Pre- and Early Dynastic Egypt, in Vienna 10th to 15th of September 2017
“Predynastic finery in the funerary context in Adaïma”
In daily life, ornaments have for their primary function to be worn and seen. However, their uses in a funerary context are multiple. Using ornaments for funerals seems to have a wider purpose than simply embellishment. An exegesis of practices is needed to reveal the intentions behind the gestures. Discovering what is deposited and why is the key to understanding the functions of these funeral items. A multiscale analysis allows us to give meaning to the facts.
First, we need to define the typology of beads and ornaments used on the site. Then, we reconstruct the technical procedure used to manufacture beads. Finally, funerary archaeology allows us to reconstruct the gestures that led to the placing of the deceased and his belongings in the grave. Through use-wear analysis, it is possible to define whether the ornaments were household goods or if they were specifically made as funerary equipment.

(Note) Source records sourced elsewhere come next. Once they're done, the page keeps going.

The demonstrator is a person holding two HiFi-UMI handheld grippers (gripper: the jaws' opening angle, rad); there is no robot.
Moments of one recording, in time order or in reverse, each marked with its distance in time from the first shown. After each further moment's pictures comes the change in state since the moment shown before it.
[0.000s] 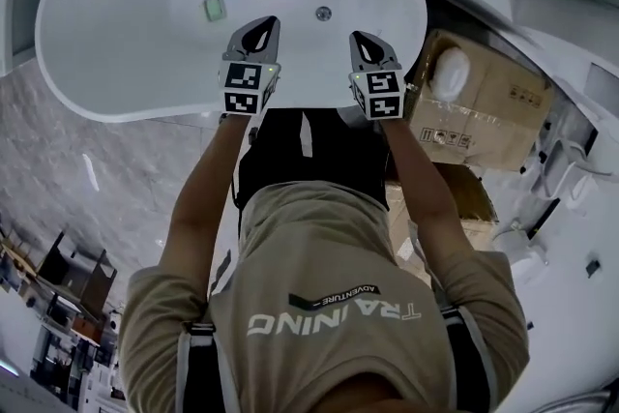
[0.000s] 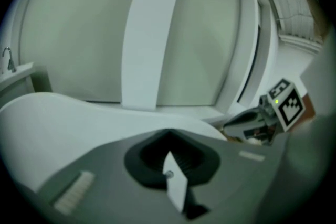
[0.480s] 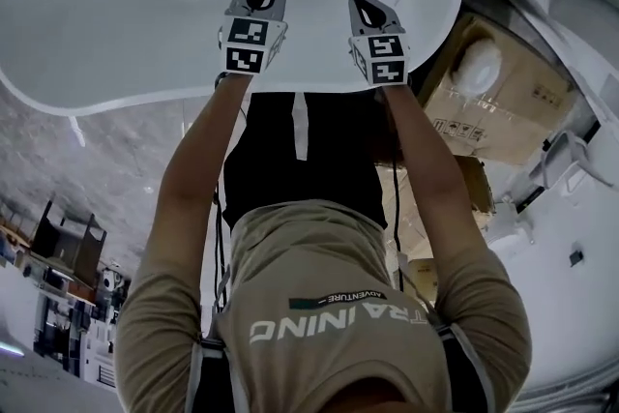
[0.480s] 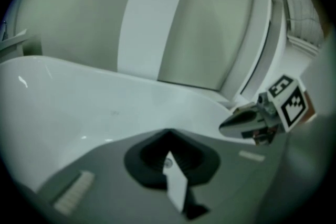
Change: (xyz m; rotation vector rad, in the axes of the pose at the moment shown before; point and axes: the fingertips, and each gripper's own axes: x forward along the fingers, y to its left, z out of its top) left arm 0.122 0.023 -0.126 -0.071 0.120 -0.038; right arm 0.125 -0.018 -0.103 0.003 0.128 0.065
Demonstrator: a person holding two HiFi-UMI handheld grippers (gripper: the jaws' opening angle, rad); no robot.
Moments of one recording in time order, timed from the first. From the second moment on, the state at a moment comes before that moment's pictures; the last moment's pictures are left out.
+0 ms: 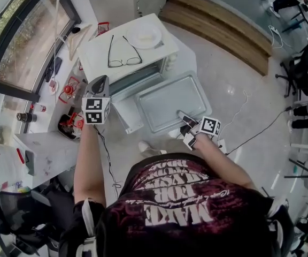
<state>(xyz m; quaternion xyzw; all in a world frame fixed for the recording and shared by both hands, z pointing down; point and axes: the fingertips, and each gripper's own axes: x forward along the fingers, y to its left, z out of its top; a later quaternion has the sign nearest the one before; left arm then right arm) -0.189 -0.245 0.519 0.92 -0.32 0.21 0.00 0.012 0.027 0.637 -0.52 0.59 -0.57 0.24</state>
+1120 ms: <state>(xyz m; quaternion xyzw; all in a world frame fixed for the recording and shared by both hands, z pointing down) 0.011 -0.050 0.498 0.88 -0.43 0.14 0.11 0.219 0.058 0.619 -0.39 0.67 -0.60 0.18</state>
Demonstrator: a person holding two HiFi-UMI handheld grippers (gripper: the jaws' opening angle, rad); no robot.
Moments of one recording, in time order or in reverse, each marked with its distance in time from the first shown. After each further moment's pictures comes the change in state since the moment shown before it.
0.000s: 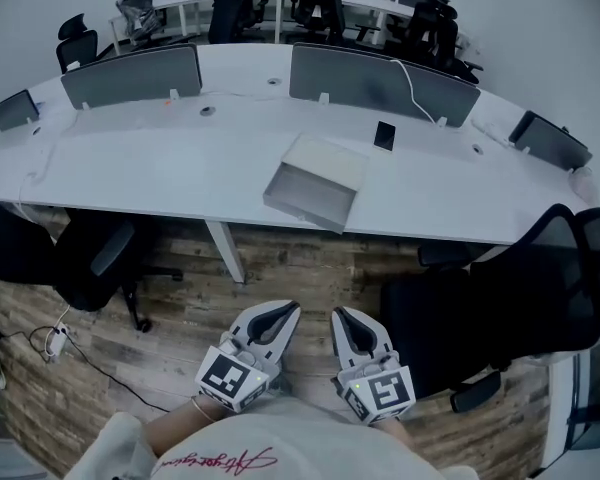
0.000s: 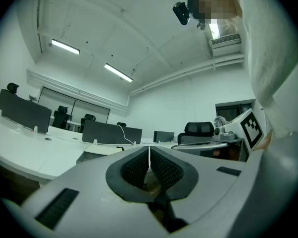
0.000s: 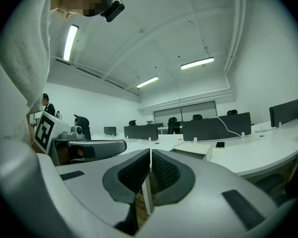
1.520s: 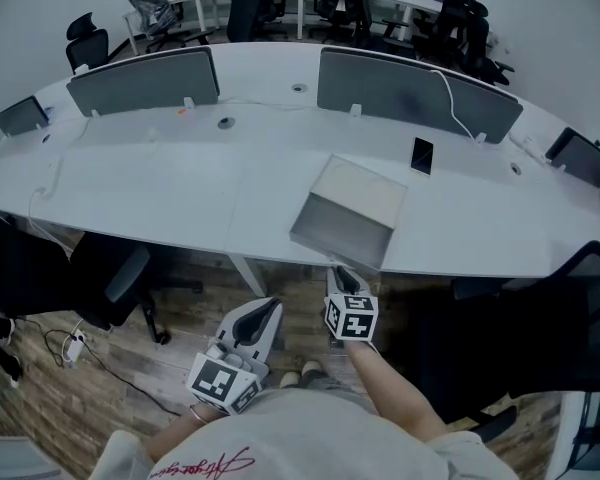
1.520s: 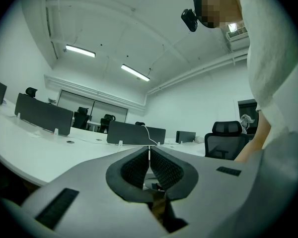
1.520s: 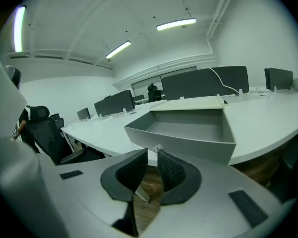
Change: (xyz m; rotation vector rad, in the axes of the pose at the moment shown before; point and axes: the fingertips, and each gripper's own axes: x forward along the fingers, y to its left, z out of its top) left arm 0.023 0.146 0.017 -0.030 0.011 0.205; right arm 0.249 -0.116 -0.137 0.213 0.343 -0.204
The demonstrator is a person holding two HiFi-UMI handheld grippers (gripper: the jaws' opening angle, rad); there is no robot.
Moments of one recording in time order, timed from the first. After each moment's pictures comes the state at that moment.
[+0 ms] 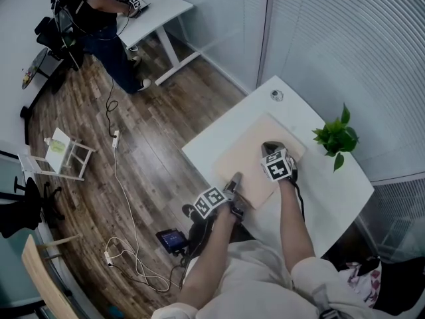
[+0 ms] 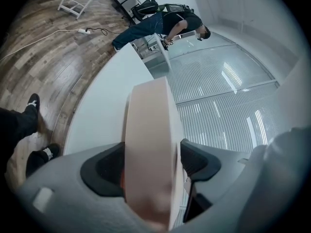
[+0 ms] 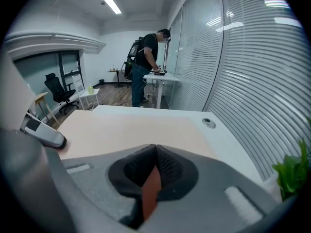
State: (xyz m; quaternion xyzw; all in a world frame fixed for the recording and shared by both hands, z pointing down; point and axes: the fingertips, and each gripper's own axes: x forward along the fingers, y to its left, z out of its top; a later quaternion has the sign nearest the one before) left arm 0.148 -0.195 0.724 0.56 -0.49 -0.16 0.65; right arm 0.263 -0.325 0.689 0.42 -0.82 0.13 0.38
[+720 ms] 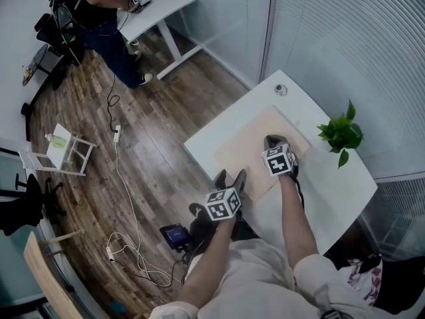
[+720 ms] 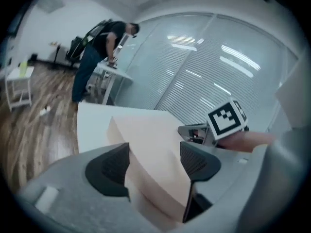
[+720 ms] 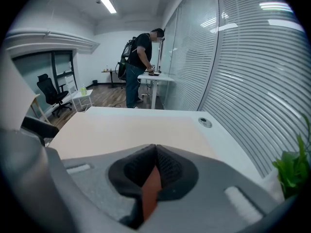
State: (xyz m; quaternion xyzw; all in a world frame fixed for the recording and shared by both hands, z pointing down) left arm 0.136 -0.208 0.676 0.73 -0.57 0.06 0.37; right arm 0.262 -0.335 0.695 0.45 -0.80 0.13 0.38
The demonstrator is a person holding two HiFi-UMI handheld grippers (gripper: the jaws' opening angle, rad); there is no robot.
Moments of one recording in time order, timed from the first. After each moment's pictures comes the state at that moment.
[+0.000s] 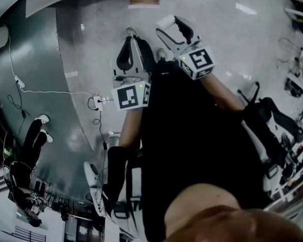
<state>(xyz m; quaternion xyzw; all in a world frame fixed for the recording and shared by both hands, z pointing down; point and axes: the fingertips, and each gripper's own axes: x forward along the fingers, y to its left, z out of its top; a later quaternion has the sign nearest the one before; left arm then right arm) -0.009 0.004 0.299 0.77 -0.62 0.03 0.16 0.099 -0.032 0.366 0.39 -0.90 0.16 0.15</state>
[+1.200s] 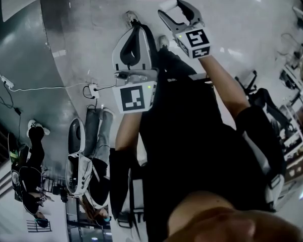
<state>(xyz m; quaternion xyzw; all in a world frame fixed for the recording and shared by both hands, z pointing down) -0.072 -0.108 0.389 0.77 -0.60 0.04 0.23 0.026 -0.148 0.536 0.38 -0.86 0.21 0.27</state>
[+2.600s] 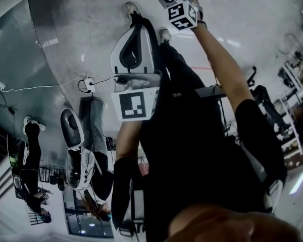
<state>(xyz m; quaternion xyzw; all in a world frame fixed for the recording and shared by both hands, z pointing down) -0.096 -0.141 0.473 0.75 -0.60 0.05 0.28 0.005 -0.203 0.751 0.30 -0.83 0.09 0.47</state>
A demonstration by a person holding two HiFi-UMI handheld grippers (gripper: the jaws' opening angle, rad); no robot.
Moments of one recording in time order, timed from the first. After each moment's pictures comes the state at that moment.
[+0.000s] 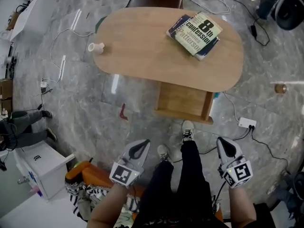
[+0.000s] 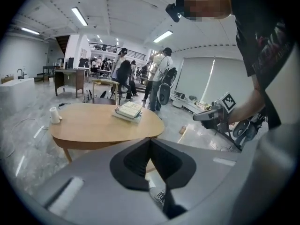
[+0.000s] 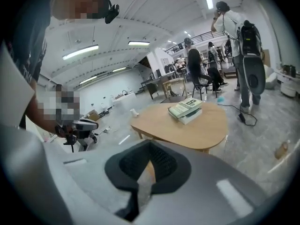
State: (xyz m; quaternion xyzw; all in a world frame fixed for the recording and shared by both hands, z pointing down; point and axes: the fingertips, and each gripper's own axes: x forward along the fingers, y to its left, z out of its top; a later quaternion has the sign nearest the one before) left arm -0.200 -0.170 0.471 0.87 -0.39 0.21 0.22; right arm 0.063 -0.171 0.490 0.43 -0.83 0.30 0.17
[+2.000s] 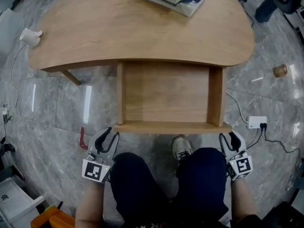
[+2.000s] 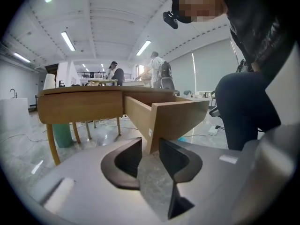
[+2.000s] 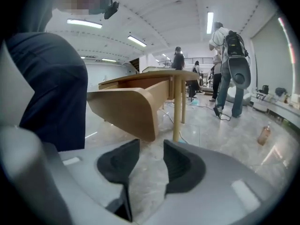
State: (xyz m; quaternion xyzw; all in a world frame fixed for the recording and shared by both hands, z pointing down) left arm -0.281 -0.200 0.889 0.91 -0.39 0.17 0.04; right arm 0.127 -0.114 0.929 0.57 -0.78 0.17 0.18
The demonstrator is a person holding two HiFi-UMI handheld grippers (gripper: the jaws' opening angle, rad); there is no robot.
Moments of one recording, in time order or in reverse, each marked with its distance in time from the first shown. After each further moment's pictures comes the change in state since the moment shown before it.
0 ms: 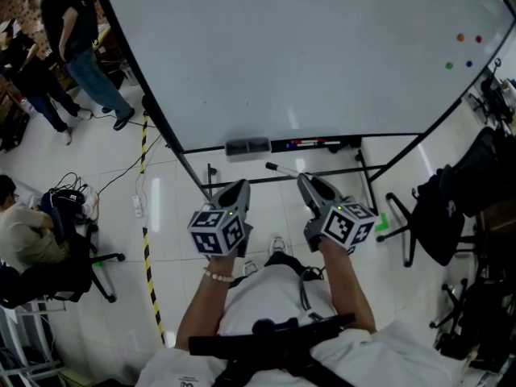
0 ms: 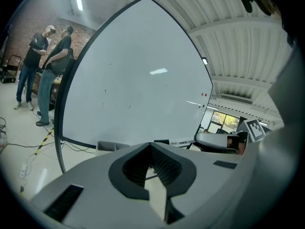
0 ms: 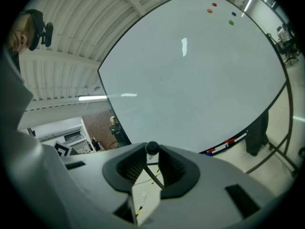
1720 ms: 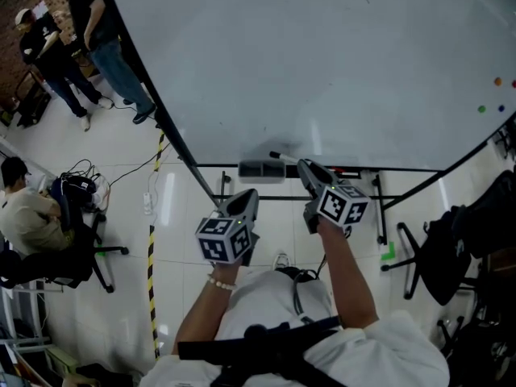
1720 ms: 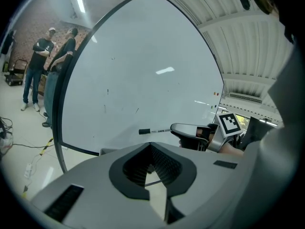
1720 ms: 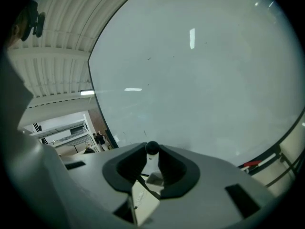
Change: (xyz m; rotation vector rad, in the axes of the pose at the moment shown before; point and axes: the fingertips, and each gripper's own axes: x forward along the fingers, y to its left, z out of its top) left arm 0.048 0.027 0.027 -0.019 -0.001 0.088; right arm 0.135 -0.055 0.041 -0.051 0.072 0.072
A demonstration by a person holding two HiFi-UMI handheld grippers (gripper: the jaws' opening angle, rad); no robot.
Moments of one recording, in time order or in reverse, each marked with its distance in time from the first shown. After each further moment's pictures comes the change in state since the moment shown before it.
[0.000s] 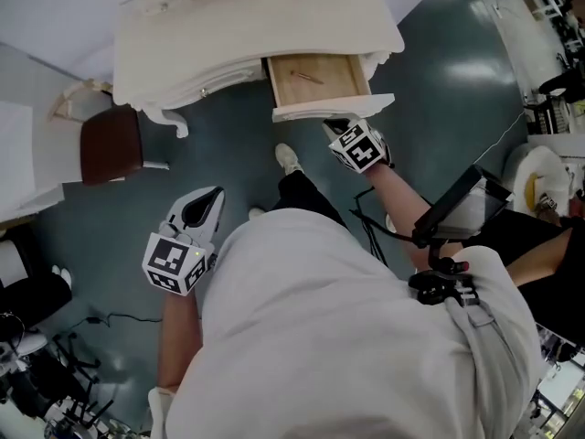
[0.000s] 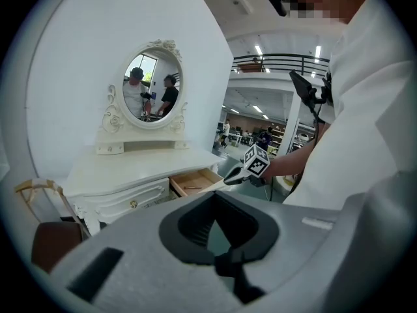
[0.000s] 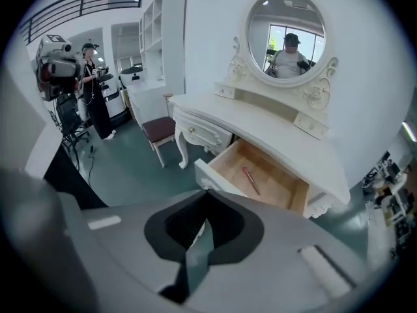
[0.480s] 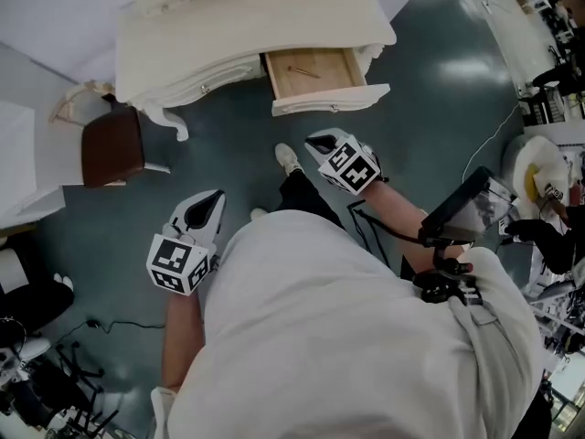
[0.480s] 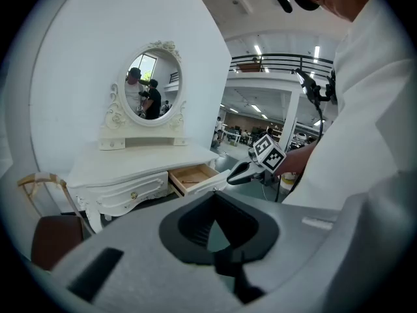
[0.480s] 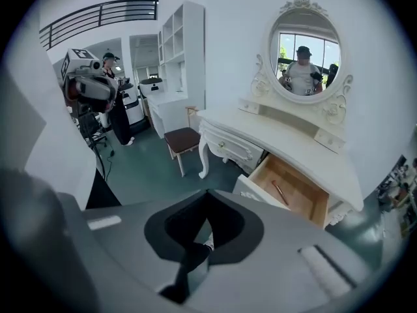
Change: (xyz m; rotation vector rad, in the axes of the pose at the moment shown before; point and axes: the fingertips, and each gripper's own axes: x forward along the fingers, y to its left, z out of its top) left arm 0.007 0.004 -0.020 -0.028 0.025 -0.016; right arm -0.024 0.074 0.025 -0.042 -0.062 0.129
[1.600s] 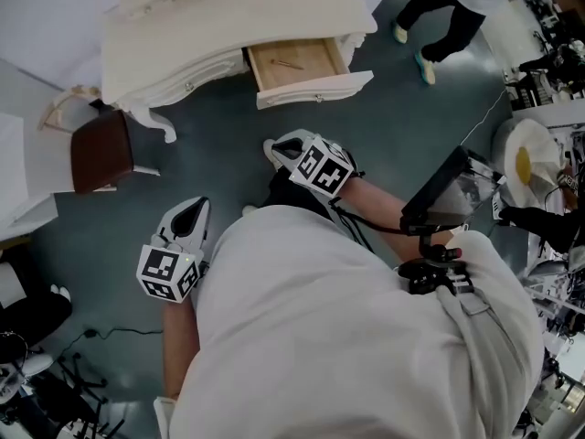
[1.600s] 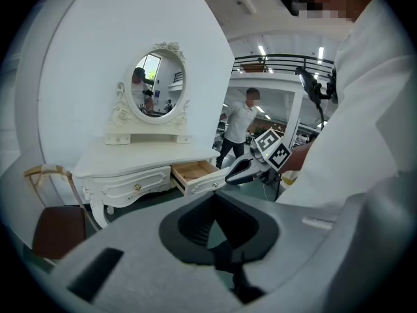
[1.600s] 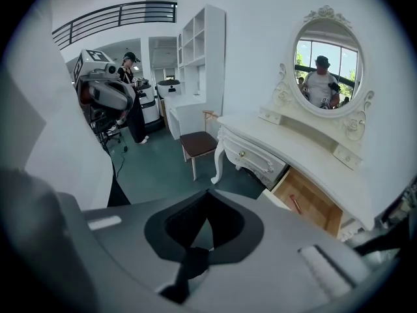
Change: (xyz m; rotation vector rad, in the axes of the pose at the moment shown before) left arm 0.000 -0.007 -0.019 -0.041 0.015 0.018; right arm 0.003 0.041 0.020 -0.106 -0.032 0.095
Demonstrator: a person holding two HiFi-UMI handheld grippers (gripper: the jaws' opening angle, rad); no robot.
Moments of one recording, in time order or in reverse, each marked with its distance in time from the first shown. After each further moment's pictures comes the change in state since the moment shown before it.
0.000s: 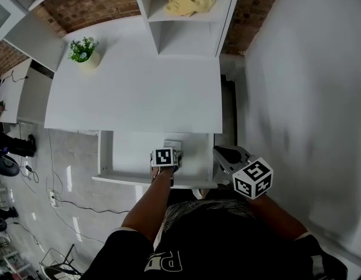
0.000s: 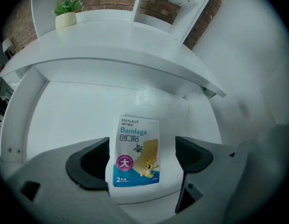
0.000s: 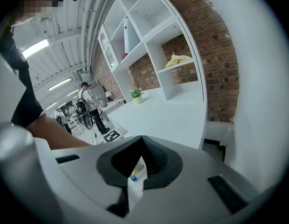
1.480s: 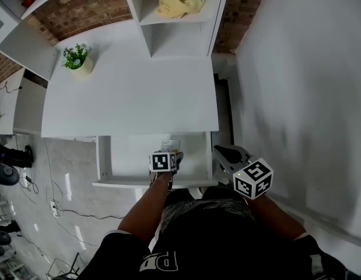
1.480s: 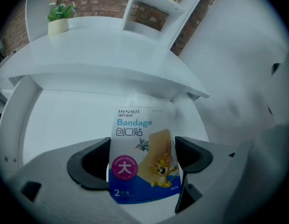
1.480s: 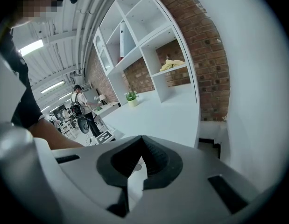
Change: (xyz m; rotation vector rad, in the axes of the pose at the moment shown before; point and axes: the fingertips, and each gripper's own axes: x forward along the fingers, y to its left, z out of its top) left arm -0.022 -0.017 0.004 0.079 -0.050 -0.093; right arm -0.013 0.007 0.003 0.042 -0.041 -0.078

The study of this cycle of manufacture and use of predynastic ornaments from Adaïma provides an approach to different societal domains: technical, aesthetic and functional. Each of these three socially entangled domains reveals an absence of standardization in the making, composition and use of ornaments. A small community open to influences from the Nagadian centres and the neighbouring Nubian region certainly experienced phenomena of cultural recombination. The inhabitants re-appropriate outside references: they innovate. At Adaima, such innovation in ornamentation seems essentially to serve to individualise the deceased.